# PROBLEM DESCRIPTION
Leaving out the pictures, reproduce each record exactly and in full.

# EXTRACTED DATA
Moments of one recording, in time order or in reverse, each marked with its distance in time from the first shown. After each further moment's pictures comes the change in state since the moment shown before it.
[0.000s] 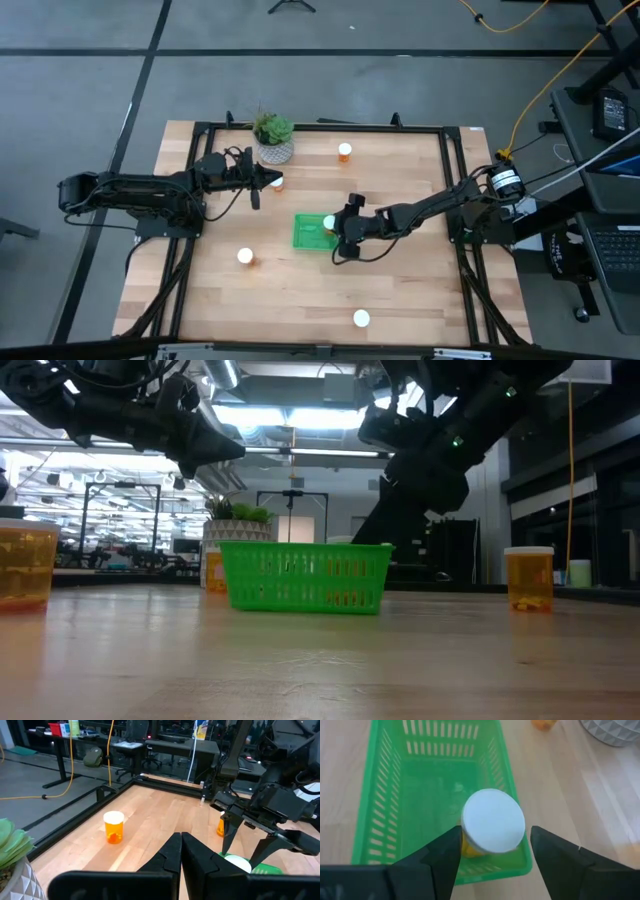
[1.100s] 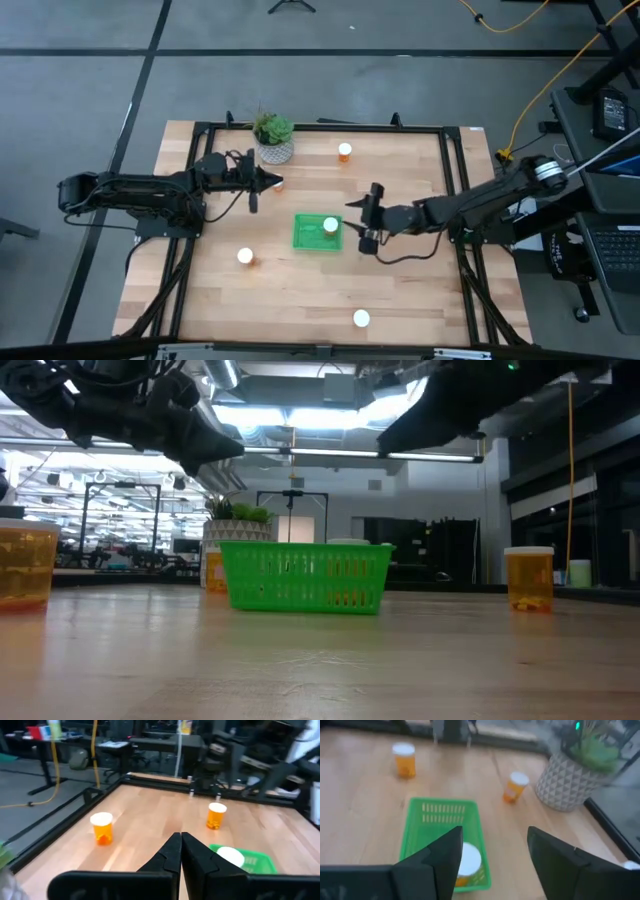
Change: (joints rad) left arm 0.000 -0.003 0.000 -0.015 0.081 0.069; right arm 0.064 -0.378 -0.199 0.194 0.080 -0.106
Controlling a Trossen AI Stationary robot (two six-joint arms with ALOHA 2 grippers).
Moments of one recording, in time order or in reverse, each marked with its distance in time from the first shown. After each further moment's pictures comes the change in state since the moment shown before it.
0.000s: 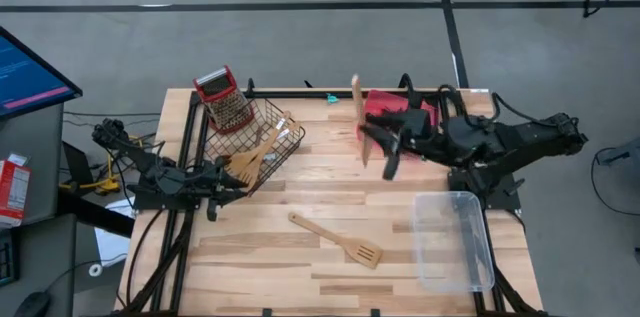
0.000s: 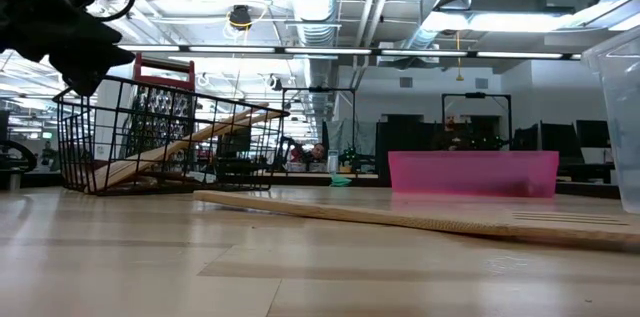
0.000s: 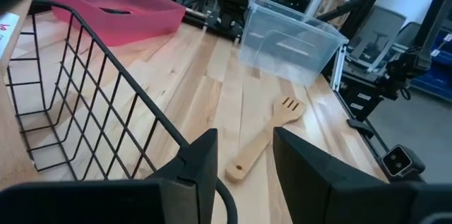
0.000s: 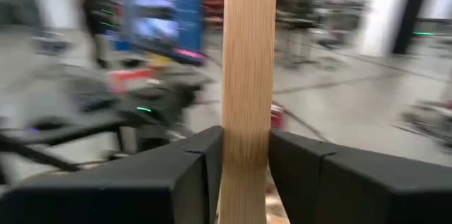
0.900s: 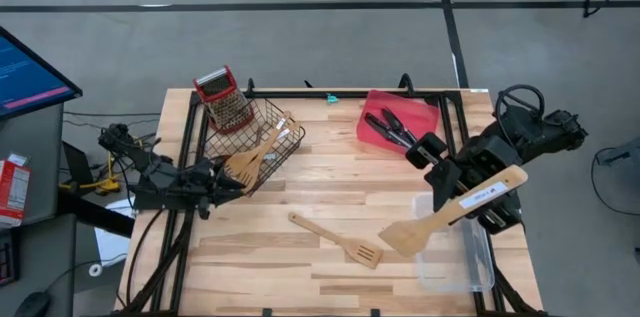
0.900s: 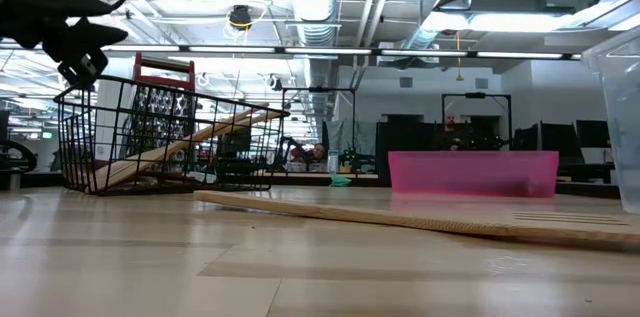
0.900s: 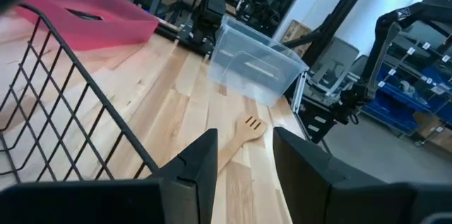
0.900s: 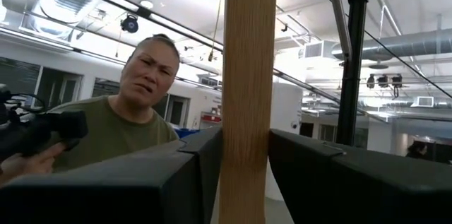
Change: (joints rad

# REPLY TO THE TASK
Moments of one recording, in time order or in reverse, each marked with its distance in time from the first shown. After each further moment's pictures comes the change in state since the moment shown before it.
[0.000s] 
[1.100s] 
Change: (joints rad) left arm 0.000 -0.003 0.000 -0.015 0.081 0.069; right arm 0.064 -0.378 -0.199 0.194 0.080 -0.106
Controlling a Trossen AI Stationary robot (two six-joint arms with ALOHA 2 grippers).
Moments of one recording, in time order or in reverse, each marked with its distance in time from the first shown. After each further moment's pictures comes the change in state since the moment shown before it.
0.000s: 
0.000s: 
0.000s: 
0.000s: 
0.900s: 
0.900s: 
0.900s: 
0.900s: 
Change: (joints rad

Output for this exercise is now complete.